For the entries below, the result should be an exact transcription of the lines from the one with "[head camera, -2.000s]" up to and including the one with "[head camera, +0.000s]", and only those.

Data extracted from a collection
____________
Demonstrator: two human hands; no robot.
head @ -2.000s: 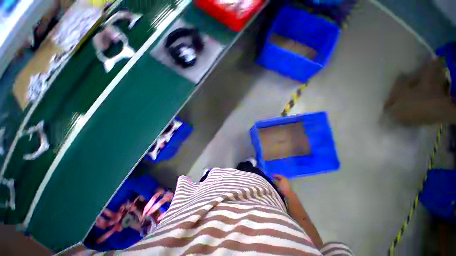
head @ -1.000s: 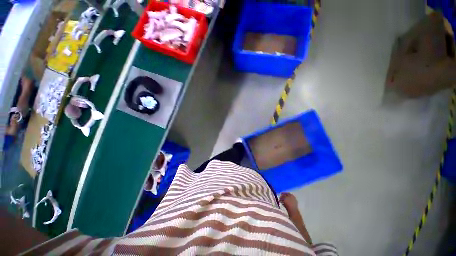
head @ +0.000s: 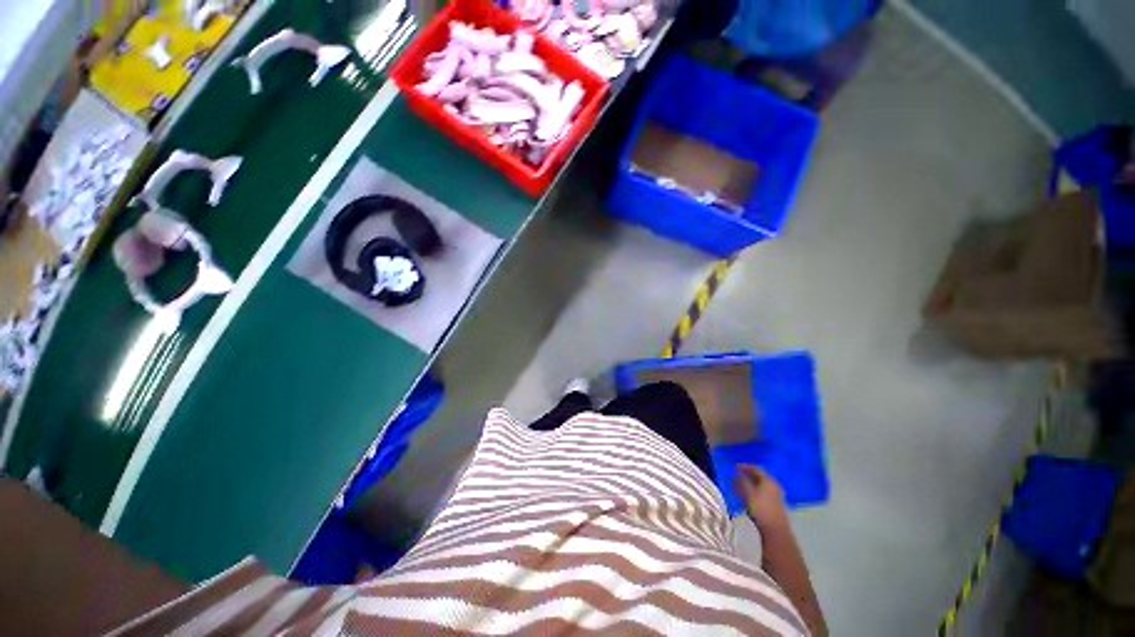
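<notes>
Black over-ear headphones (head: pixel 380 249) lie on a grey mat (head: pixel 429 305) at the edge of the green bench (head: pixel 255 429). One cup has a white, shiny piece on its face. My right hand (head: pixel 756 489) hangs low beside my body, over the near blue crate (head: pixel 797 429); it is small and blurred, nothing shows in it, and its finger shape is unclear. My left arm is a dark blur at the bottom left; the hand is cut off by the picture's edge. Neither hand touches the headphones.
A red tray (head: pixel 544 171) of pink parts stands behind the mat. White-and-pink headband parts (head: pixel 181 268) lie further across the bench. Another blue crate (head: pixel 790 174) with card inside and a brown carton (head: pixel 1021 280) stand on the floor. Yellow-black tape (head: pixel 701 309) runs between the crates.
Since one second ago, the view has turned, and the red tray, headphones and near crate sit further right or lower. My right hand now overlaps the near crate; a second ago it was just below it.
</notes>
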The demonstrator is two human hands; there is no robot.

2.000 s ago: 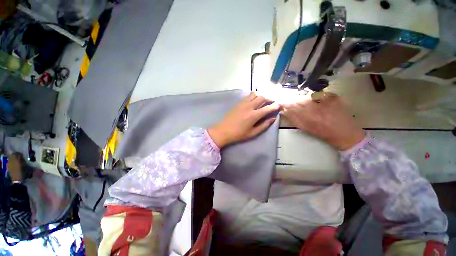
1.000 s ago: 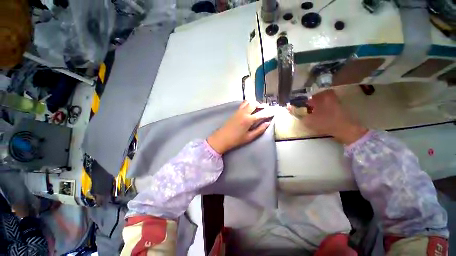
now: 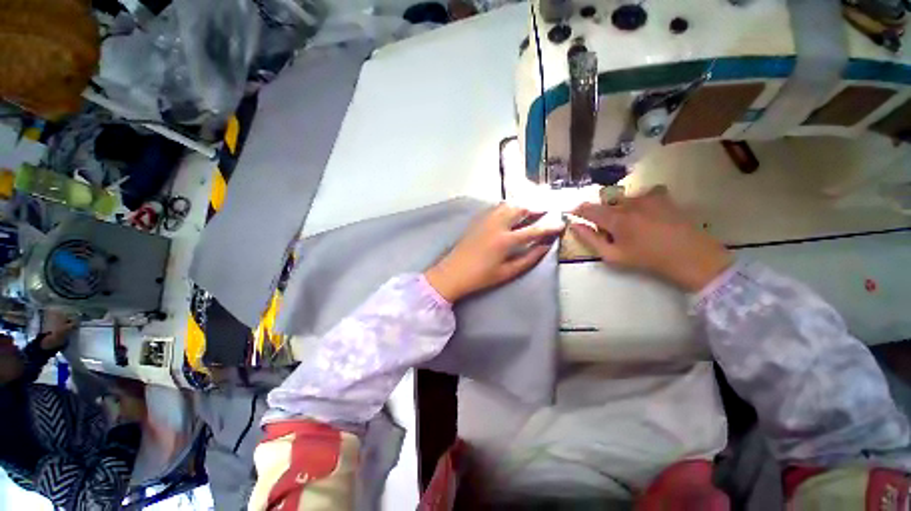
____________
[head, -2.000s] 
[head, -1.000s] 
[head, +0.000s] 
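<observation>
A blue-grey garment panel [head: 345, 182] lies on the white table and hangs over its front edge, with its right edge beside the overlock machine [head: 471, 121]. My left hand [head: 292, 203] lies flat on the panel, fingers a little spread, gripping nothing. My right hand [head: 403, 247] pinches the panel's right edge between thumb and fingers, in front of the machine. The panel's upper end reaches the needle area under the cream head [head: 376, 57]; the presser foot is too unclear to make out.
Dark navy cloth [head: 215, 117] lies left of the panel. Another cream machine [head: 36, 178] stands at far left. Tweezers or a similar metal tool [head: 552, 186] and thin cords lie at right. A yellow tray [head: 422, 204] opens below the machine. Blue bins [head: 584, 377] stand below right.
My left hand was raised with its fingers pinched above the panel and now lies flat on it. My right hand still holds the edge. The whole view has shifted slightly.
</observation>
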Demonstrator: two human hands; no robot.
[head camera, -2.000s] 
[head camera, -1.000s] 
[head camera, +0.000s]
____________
#### Written reply:
[head camera, -2.000s] 
[head camera, -1.000s] 
[head camera, +0.000s]

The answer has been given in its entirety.